This technique reduces (and might prevent) the induction of innate immunity against the mRNA. It uses exchange of synonymous codons throughout the coding sequence following a particular exchange table. The goal of the procedure is to break-up subsequences that are known to have a high affinity for the TLR-7 and -8. As a result, TLR-7 and -8 do not activate the IFN-I pathway via MyD88, so protein expression is not reduced and pro-inflammatory cytokines are not released.
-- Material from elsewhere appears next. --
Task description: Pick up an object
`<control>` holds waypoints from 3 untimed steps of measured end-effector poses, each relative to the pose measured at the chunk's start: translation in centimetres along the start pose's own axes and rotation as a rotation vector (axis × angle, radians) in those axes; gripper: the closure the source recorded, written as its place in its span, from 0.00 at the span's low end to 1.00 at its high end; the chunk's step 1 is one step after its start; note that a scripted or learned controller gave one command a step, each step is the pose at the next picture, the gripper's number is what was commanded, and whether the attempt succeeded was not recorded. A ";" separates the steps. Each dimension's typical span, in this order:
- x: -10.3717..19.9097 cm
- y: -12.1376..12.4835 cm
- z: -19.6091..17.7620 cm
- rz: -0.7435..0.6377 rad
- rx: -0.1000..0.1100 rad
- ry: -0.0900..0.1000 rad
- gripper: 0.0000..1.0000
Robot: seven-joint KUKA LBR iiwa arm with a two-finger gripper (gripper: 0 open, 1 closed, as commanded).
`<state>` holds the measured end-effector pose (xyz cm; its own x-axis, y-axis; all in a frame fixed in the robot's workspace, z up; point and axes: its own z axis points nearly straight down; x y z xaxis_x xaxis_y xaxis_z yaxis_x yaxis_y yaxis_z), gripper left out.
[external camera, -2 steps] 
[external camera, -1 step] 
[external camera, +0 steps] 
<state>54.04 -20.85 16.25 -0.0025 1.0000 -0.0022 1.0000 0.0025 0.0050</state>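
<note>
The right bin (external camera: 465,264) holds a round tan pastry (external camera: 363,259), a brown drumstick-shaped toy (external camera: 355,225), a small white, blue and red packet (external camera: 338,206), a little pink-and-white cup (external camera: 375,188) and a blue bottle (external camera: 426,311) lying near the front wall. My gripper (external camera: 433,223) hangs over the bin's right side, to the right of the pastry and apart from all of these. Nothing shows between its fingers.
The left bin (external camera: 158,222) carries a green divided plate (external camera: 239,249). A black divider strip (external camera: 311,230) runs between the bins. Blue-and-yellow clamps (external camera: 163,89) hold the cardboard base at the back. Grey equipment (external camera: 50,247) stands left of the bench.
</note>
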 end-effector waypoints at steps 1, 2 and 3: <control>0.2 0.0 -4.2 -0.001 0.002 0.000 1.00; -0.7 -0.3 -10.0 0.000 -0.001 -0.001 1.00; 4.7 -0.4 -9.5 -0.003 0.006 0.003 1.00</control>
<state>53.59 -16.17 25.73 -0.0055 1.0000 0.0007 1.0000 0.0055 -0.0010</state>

The difficulty with this method is that it must work within the context of the evolutionary optimized sequence, as mutations on the protein level are usually not desirable, and for certain codons there is limited or no alternative. Furthermore, by performing codon exchange the secondary structure of the mRNA, codon optimality, and potentially even protein folding dictated by the translational speed changes. Therefore, RIBOPRO has developed an algorithm that uses state-of-the-art models of each parameter and performs millions of in silico folding and codon-use analyses to arrive at the proposed optimized sequence. In the ideal situation, multiple variants of a construct are tested side-by-side and the results are used for informed evolution of the construct.
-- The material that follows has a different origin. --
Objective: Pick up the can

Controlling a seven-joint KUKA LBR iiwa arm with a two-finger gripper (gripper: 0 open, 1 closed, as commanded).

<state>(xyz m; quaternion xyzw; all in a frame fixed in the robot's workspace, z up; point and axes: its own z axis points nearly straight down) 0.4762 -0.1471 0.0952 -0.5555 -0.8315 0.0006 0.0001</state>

The benefit of using this method, over the only alternative; the use of chemically modified nucleotides, is 2-fold:
a. it produces similarly de-immunized mRNA, but does not have the ribosomal misinterpretation of the chemically modified nucleotides, which leads to read-through and possibly auto-immunity-inducing misincorporated amino acids. This seems to be not a great issue for vaccination, but for (repeated) therapeutic use, this is a major cause for concern. The use of only canonical nucleotides generates a more safe and unique (patentable by you) sequence that produces between 5 and 40x more protein than its wild-type counterpart.
b. clarity and cooperation on the IP-situation; you only have to deal with RIBOPRO, who has a vested interest in your success and market entry.